- **Your task**: Identify every line in the records below that contains the word "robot", and reproduce each one.

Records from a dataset
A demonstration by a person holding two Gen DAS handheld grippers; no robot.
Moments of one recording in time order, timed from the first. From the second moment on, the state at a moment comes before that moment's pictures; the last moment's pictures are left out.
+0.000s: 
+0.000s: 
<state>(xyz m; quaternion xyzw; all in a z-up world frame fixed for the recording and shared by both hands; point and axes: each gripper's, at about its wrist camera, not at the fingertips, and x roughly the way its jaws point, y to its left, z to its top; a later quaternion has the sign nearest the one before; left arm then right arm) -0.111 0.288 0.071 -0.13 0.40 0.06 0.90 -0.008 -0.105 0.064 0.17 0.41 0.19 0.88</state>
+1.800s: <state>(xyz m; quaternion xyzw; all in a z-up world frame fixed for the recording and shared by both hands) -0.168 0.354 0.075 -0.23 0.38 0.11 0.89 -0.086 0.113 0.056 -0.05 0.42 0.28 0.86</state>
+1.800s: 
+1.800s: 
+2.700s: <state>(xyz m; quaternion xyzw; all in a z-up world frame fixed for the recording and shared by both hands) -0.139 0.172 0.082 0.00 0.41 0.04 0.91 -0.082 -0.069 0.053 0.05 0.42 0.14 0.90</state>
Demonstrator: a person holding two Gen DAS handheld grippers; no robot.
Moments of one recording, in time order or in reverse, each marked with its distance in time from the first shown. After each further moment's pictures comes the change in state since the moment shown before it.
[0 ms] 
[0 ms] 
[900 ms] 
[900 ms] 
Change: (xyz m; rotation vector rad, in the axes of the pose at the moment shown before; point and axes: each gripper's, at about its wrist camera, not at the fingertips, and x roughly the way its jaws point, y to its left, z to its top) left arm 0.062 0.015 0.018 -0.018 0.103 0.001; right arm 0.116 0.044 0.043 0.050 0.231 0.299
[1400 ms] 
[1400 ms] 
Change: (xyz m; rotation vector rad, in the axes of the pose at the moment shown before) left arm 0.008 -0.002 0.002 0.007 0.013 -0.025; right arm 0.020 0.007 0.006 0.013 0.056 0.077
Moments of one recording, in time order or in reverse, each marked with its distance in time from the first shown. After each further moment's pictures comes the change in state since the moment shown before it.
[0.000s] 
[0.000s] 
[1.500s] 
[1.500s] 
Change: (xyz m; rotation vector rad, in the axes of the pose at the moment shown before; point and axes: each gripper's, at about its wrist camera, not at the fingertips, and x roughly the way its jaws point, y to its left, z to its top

- **Solved exercise**:
A demonstration by a person holding two Gen DAS handheld grippers; no robot.
Demonstrator: a person holding two Gen DAS handheld grippers; no robot.

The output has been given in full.